** TO DO **
A copy of the listing below is needed, exact in every line and without images.

** RECORDED DATA **
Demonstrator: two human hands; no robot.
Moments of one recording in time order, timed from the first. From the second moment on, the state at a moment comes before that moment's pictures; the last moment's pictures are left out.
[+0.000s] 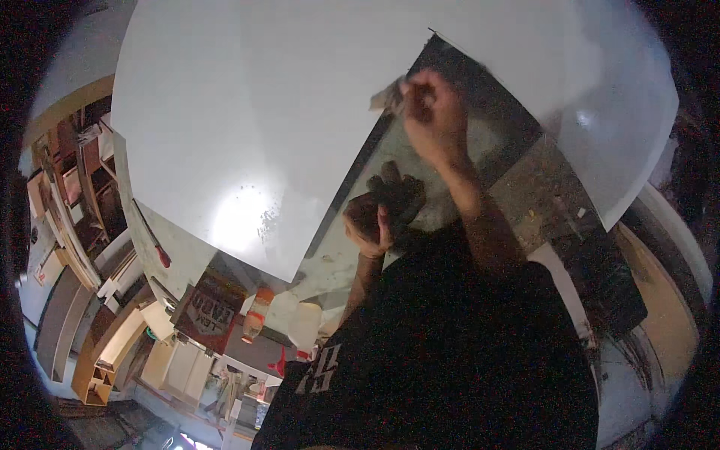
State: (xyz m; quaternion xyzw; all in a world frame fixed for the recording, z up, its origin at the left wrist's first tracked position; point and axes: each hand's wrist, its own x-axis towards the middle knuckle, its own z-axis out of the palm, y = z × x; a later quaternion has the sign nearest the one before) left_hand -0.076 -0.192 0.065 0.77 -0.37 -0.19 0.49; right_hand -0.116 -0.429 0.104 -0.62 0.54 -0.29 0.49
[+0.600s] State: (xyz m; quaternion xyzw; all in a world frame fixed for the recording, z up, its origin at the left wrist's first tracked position) left_hand -0.075 -0.191 0.062 0.77 -0.38 -0.15 0.49; right_hand -0.114 -0.419 0.097 -0.64 0.52 -0.31 0.46
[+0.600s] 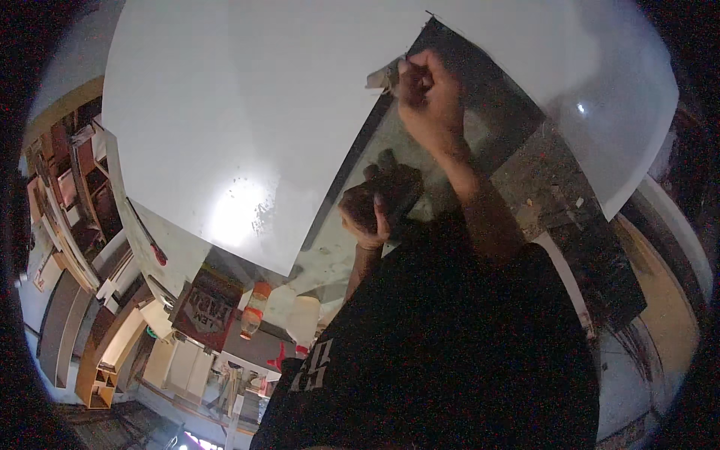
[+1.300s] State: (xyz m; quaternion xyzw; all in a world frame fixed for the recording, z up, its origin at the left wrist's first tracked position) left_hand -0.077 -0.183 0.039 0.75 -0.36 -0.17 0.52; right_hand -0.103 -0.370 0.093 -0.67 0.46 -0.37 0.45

** REPLY **
Demonstrator: two human hands; no robot.
Moments of one recording in time order, timed from the first. From the second moment on, the state at a moment comes before that moment's pictures; the last moment's pictures are left out.
[+0.000s] 
State: (xyz m; quaternion xyzw; all in a world frame fixed for the recording, z up, its origin at the left wrist's first tracked position; point and axes: each hand's wrist, its own x-axis towards the middle knuckle, its own z-axis out of the palm, y = z × x; a later quaternion has the sign nearest the one before) left_hand -0.076 -0.192 0.065 0.77 -0.37 -0.19 0.49; right_hand -0.116 -0.429 0.104 -0.62 0.54 -0.29 0.49
[+0.600s] State: (xyz m; quaternion xyzw; all in a world frame fixed for the recording, z up, its origin at the left wrist's first tracked position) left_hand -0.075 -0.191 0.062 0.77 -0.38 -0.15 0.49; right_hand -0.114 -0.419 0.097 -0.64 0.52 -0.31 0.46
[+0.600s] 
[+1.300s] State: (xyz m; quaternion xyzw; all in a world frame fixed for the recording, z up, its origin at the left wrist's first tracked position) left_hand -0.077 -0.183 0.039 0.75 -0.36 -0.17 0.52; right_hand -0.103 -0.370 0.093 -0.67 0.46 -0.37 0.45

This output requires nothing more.